| Task requirements |
Filter the lines below, keeping each one that holds "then".
(Beginning of The input)
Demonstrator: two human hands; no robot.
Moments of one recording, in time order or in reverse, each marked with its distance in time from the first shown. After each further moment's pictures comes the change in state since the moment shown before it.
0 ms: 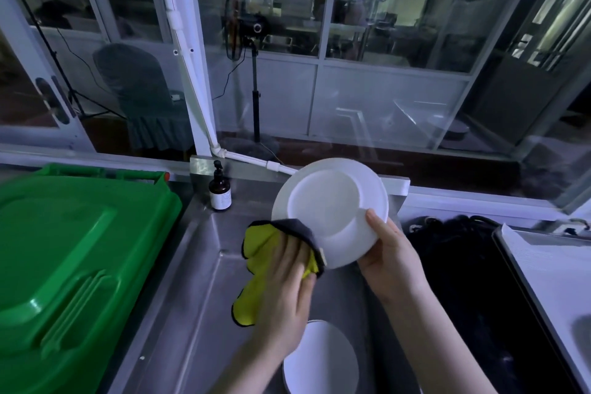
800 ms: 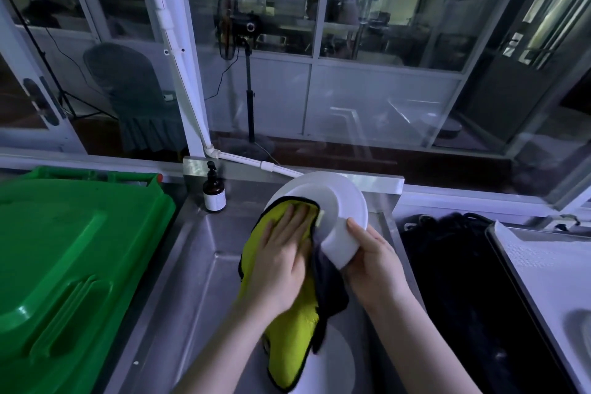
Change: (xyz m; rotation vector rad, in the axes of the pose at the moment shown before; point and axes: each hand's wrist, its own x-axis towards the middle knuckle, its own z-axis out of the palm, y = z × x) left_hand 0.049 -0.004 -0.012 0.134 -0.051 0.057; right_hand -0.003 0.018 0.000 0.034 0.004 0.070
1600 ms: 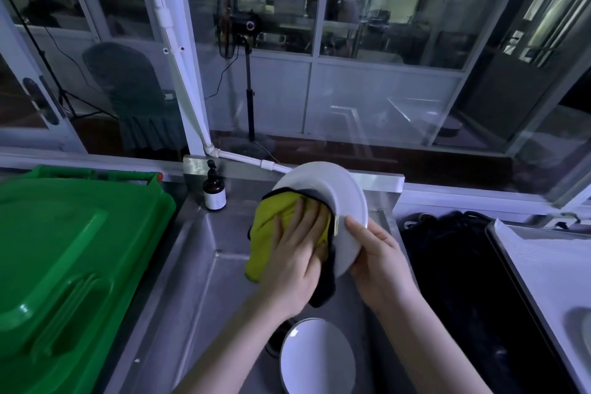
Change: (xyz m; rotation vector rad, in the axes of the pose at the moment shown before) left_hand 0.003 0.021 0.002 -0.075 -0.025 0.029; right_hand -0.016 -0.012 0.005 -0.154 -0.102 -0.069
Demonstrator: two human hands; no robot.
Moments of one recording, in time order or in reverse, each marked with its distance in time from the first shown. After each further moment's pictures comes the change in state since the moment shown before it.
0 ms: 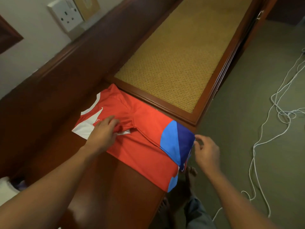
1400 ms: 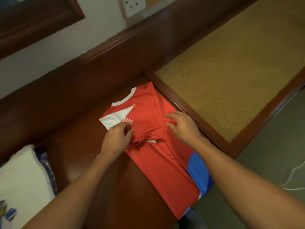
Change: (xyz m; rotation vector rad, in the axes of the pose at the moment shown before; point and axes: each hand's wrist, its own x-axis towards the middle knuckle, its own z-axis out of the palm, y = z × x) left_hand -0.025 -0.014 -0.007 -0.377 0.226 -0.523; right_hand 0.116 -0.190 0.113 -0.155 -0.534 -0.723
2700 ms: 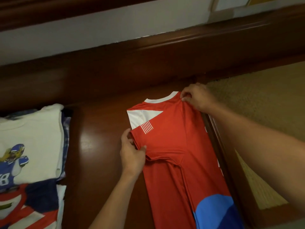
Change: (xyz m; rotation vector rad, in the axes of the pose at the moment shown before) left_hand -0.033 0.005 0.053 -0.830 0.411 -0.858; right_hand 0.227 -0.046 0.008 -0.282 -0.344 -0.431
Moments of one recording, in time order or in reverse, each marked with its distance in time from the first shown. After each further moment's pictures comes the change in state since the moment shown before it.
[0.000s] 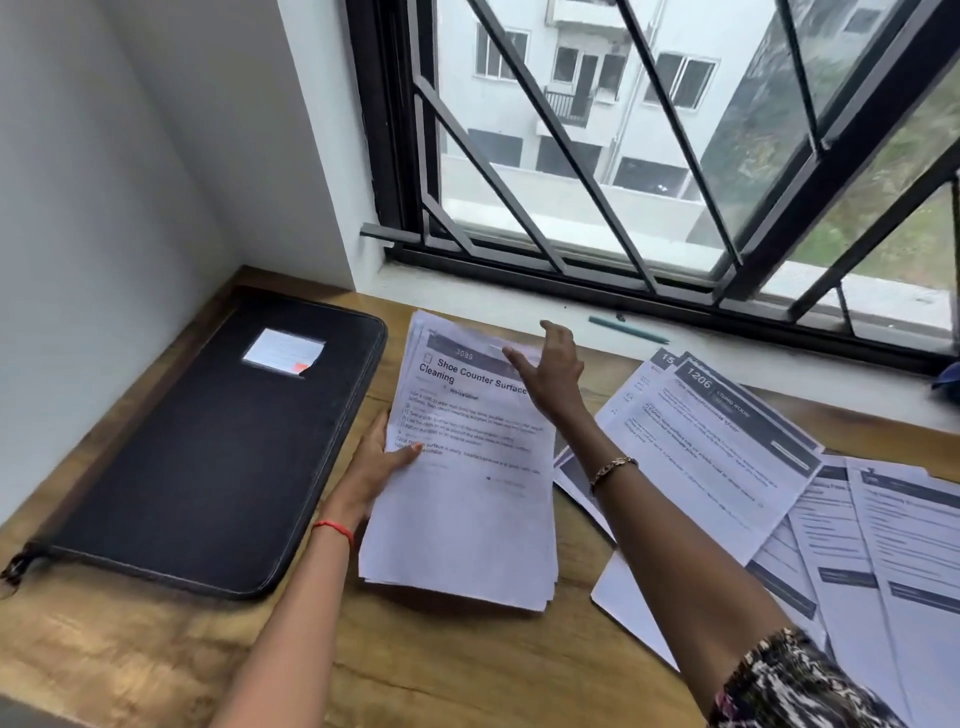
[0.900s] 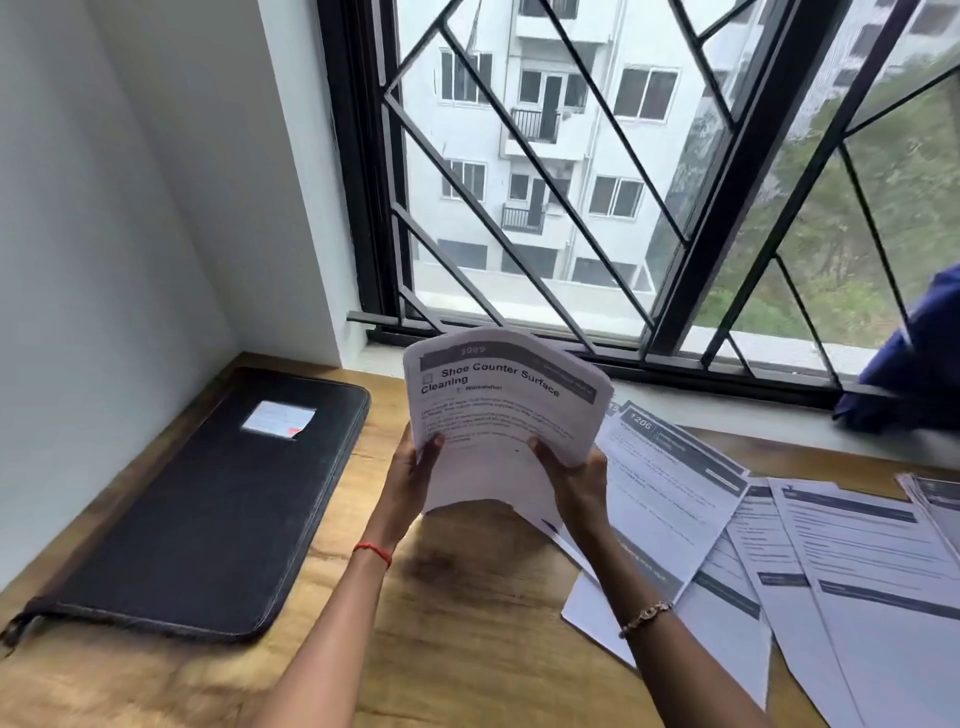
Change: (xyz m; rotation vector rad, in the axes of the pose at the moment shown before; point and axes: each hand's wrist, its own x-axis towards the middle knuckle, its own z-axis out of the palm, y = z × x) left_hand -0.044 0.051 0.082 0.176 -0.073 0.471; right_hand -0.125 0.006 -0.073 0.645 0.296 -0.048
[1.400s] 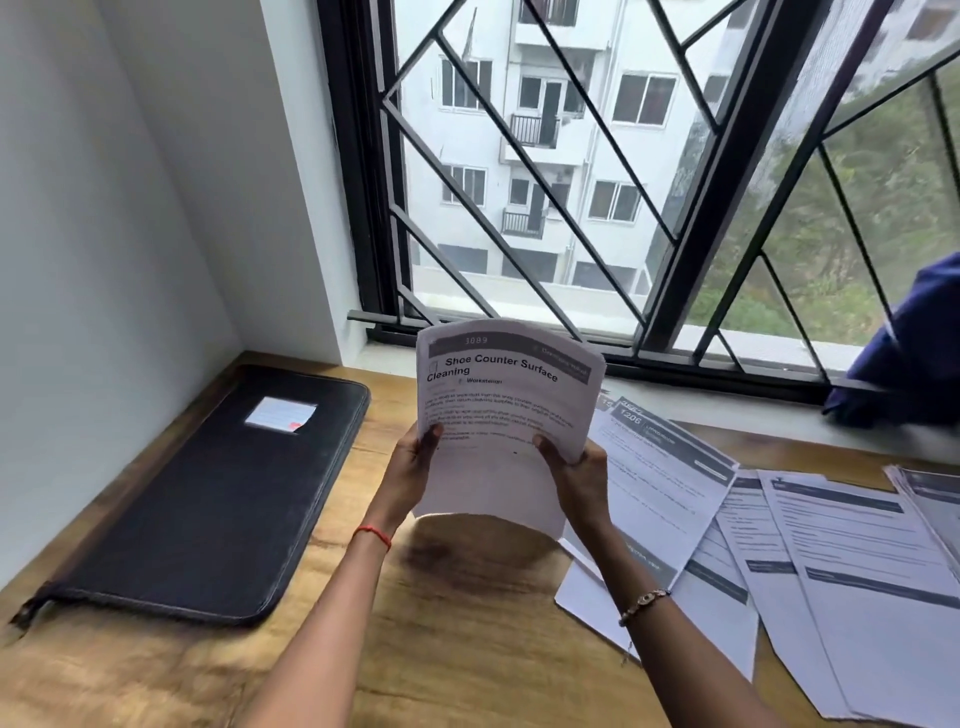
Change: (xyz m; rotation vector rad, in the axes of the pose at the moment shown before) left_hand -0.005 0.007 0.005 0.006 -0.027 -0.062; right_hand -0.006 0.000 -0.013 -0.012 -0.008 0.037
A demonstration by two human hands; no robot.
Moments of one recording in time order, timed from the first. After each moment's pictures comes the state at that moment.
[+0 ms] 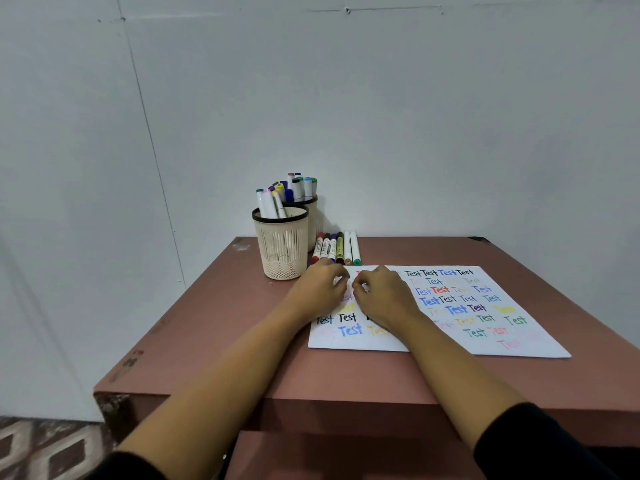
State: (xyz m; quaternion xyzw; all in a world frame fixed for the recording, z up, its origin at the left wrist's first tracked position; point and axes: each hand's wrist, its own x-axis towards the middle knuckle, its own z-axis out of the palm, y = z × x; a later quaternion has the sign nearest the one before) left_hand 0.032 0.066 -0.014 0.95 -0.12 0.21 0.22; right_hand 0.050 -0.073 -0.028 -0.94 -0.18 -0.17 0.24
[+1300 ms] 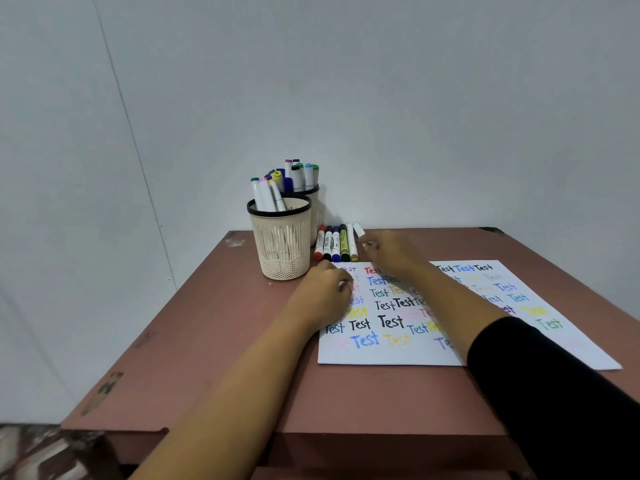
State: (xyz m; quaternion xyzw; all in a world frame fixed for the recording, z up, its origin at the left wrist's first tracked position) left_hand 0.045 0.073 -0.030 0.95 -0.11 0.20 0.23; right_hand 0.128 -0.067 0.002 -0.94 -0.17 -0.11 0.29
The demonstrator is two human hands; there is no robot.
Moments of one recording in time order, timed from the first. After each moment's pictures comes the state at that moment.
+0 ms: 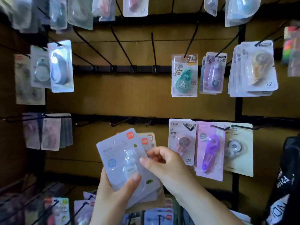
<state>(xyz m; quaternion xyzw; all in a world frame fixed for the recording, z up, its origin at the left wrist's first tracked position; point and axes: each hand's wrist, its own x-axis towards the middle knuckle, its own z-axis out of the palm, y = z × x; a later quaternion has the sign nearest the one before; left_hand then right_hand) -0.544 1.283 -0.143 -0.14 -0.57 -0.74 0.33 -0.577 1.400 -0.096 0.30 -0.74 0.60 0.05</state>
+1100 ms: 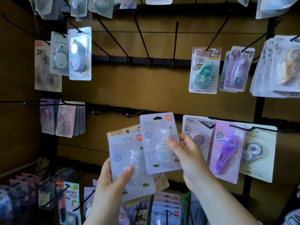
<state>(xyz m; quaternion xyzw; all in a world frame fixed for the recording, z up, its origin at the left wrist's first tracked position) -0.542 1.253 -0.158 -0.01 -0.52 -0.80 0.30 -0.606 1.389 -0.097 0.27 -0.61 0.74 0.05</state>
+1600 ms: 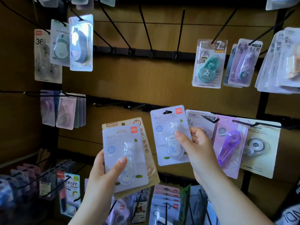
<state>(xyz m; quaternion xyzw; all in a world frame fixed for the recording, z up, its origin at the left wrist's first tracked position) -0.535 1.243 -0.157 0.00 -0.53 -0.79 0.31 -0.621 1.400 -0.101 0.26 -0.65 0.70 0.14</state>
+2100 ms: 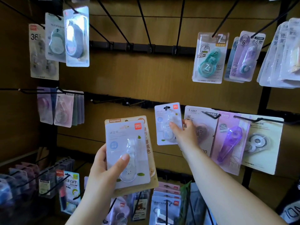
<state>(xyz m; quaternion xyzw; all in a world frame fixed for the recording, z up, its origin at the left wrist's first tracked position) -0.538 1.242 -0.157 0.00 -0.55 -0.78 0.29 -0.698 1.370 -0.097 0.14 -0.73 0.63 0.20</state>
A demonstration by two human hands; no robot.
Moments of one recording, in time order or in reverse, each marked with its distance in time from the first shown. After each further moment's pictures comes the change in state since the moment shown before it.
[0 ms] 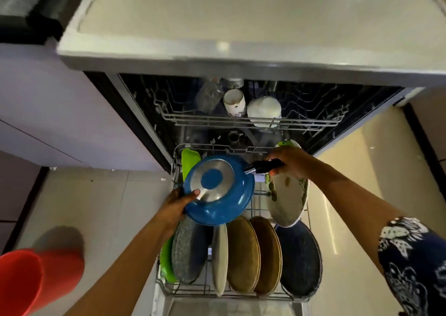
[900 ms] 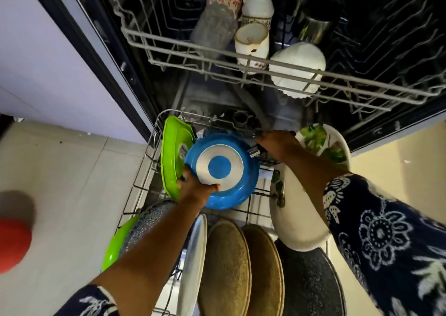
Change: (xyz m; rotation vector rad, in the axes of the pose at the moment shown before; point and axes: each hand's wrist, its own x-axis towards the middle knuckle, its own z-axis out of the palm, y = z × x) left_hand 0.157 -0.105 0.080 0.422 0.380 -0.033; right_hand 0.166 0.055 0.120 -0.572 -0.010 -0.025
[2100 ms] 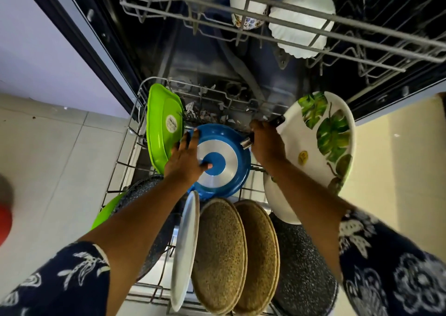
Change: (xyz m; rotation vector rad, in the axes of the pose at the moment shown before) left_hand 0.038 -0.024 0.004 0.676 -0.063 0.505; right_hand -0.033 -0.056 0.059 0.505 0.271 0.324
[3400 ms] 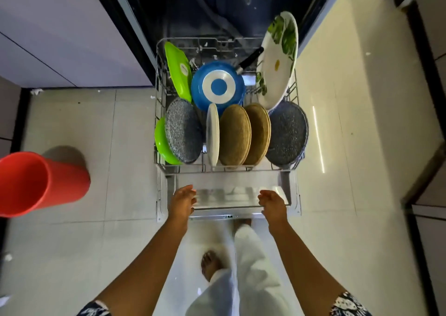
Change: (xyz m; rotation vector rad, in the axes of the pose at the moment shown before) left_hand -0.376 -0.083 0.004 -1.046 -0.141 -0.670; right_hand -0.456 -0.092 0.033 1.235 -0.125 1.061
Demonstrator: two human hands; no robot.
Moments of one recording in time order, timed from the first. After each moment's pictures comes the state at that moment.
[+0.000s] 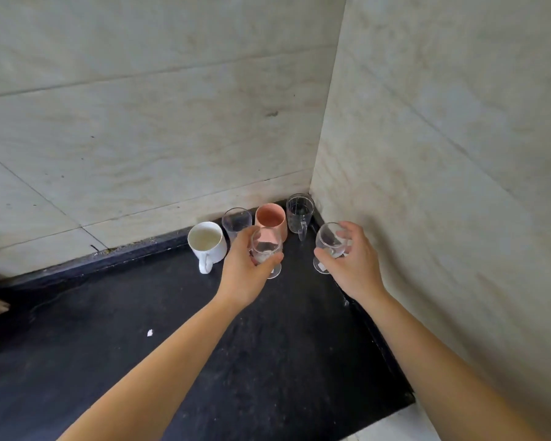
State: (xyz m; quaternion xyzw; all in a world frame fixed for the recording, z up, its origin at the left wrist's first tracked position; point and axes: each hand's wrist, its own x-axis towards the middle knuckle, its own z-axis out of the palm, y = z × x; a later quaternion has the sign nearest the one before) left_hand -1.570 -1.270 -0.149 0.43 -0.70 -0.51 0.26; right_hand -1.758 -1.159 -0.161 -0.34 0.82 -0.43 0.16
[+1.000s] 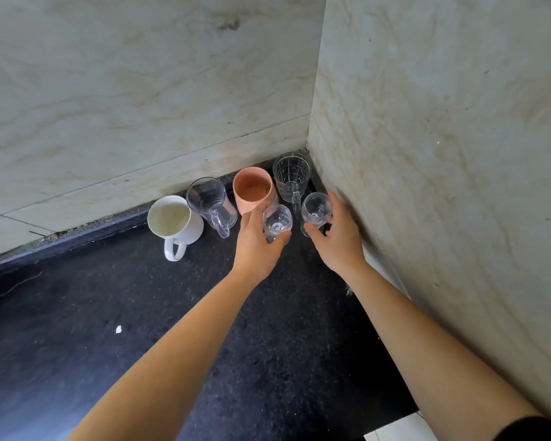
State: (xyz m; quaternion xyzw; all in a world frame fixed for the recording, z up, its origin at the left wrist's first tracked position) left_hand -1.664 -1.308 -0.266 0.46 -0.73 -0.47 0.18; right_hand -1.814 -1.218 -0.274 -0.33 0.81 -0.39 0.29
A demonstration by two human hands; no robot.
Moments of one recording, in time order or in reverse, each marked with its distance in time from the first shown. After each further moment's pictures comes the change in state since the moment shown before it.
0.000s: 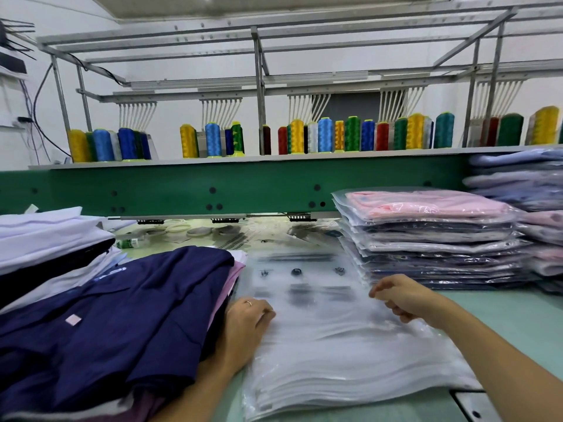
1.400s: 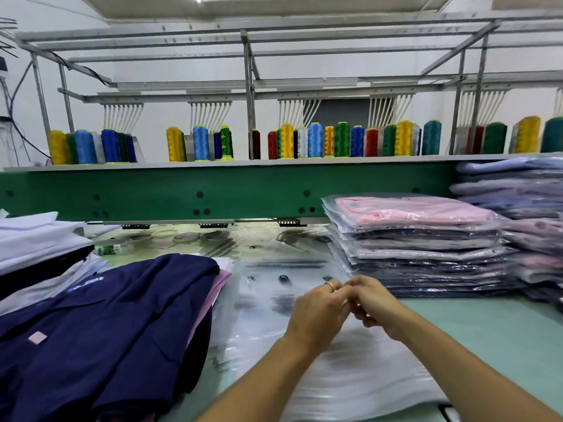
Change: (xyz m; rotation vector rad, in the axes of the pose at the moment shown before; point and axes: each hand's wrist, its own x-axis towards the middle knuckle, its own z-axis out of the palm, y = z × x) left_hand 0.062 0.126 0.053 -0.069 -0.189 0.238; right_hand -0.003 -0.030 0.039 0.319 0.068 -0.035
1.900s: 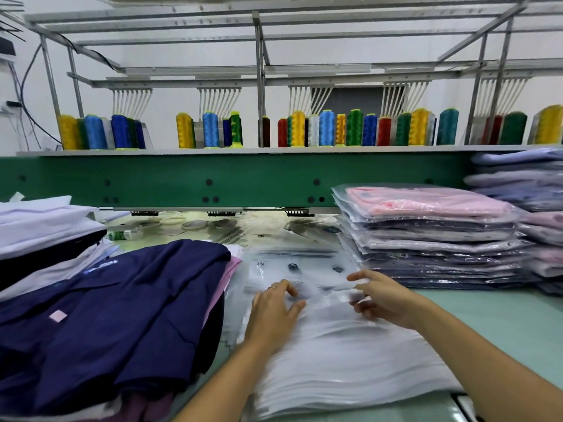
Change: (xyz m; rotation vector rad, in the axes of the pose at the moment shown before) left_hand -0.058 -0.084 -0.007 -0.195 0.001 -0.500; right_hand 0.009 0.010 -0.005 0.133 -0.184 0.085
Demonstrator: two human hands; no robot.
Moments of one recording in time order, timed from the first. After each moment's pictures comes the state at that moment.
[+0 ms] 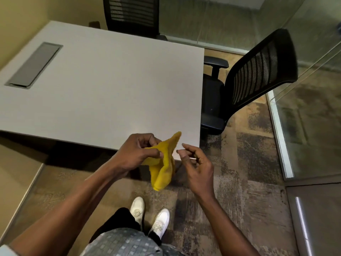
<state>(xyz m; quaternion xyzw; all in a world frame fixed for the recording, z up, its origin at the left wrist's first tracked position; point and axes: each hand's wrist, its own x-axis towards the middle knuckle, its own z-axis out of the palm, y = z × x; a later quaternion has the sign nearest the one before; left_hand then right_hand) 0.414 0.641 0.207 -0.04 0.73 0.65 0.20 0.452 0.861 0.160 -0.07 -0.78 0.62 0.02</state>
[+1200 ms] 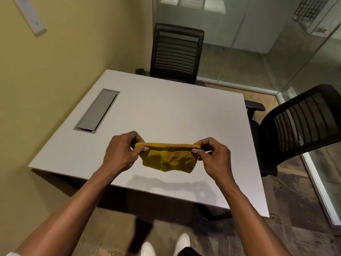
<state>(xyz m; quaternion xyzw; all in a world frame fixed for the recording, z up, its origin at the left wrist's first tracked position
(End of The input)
| Solution for this problem |
<state>(xyz m; quaternion xyzw; all in a world frame fixed for the recording, z up, its origin at the left wrist's first tracked position; point and axes: each hand's wrist, its own x-axis towards the middle knuckle, its own z-axis out of the palm, y = z × x; a later quaternion has the sign nearest the one before; left_hand then right_hand) -0.544 1.283 -0.143 -0.14 -0.57 -0.74 0.33 -0.577 1.400 -0.096 0.30 -0.74 0.60 0.05</state>
<state>(xyz m; quaternion xyzw; all in a world frame fixed for the recording, z up, its origin at the left wrist's first tracked position; point and axes: each hand's wrist, its own x-axis towards the middle knuckle, its own z-axis out of the palm, y = z × x; a later quaternion has the sign nearest the one before; left_hand then right_hand) 0.414 0.641 0.207 -0.04 0.73 0.65 0.20 0.452 0.861 0.160 -0.07 -0.78 0.62 0.02</state>

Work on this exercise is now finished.